A Expointer 2026 encerrou sua 49ª edição com um resultado que ajuda a dimensionar a força econômica do agronegócio no Rio Grande do Sul. Ao longo de nove dias no Parque Estadual de Exposições Assis Brasil, em Esteio, a feira movimentou R$ 6,18 bilhões em negócios, cerca de 40% acima dos R$ 4,42 bilhões registrados em 2025, além de receber 938.470 visitantes. O resultado representa uma recuperação importante em relação ao ano passado, embora ainda permaneça abaixo do recorde de R$ 8,1 bilhões alcançado em 2024. Em um setor diretamente exposto ao clima, ao crédito, aos custos de produção e às oscilações do mercado, os números sinalizam que investimento e produtividade continuam ocupando espaço relevante nas decisões do produtor.
O principal sinal está na composição das vendas. Máquinas e implementos agrícolas responderam por R$ 5,46 bilhões, aproximadamente 88% de toda a comercialização da feira e acima dos R$ 3,77 bilhões registrados no ano anterior. O setor automobilístico movimentou outros R$ 668,7 milhões. Mais do que números elevados, o resultado reforça a importância da modernização dentro da estratégia do produtor. Investimentos em equipamentos envolvem capital, crédito e expectativa de retorno, o que torna a decisão de compra diretamente ligada à busca por maior produtividade e eficiência.
A força econômica da Expointer também aparece em outras escalas.

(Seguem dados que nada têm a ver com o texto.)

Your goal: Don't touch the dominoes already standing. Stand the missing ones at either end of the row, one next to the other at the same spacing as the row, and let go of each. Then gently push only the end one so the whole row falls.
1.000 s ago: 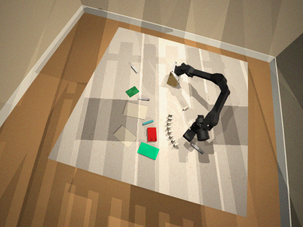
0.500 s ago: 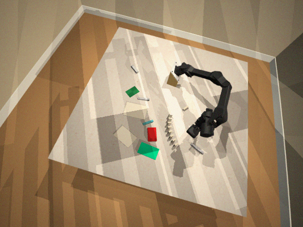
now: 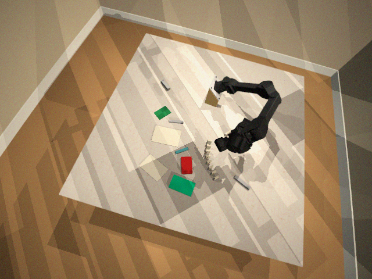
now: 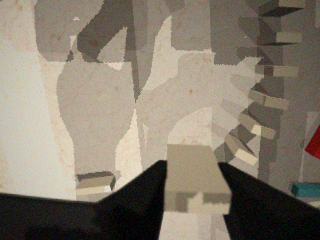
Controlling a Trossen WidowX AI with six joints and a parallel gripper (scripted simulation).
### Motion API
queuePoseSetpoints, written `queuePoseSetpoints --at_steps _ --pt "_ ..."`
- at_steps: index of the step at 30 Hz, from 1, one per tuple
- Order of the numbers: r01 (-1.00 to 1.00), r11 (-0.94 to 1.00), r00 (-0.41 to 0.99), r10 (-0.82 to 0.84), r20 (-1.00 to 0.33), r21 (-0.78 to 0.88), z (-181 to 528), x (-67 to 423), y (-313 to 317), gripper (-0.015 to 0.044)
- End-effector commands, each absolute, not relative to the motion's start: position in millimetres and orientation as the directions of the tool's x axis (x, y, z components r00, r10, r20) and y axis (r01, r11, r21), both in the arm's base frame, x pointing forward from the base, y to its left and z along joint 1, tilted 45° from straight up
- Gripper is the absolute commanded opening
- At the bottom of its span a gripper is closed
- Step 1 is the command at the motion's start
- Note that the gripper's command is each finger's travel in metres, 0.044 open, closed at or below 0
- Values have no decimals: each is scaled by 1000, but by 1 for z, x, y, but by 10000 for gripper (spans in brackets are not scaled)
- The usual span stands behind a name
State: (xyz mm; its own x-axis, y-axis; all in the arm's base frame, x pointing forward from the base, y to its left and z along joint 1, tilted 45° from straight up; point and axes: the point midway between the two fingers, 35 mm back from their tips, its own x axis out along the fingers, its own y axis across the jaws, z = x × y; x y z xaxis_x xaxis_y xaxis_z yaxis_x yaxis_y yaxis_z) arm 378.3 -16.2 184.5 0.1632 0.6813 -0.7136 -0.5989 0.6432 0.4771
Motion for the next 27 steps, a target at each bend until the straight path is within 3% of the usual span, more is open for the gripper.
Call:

O Pavilhão da Agricultura Familiar movimentou R$ 14,4 milhões, recorde para o segmento, reunindo 509 expositores, enquanto os negócios envolvendo animais chegaram a quase R$ 22 milhões. Os resultados mostram como o agronegócio conecta produtores, indústria, comércio, serviços, crédito e logística. Quando a atividade rural investe e movimenta recursos, seus efeitos alcançam uma cadeia muito maior do que aquela presente dentro do parque.
Para o empresário, talvez essa seja a principal leitura deixada pela Expointer 2026. Crescimento de faturamento e volume de negócios são sinais importantes, mas competitividade continua dependendo da qualidade das decisões tomadas depois da feira. Investir, ampliar produção e assumir crédito exige planejamento, controle de custos e capacidade de transformar expansão em produtividade. Os R$ 6,18 bilhões movimentados mostram a força do agro gaúcho, mas também reforçam uma lógica válida para qualquer negócio: crescer é importante, mas transformar investimento em eficiência e resultado sustentável é o que sustenta esse crescimento.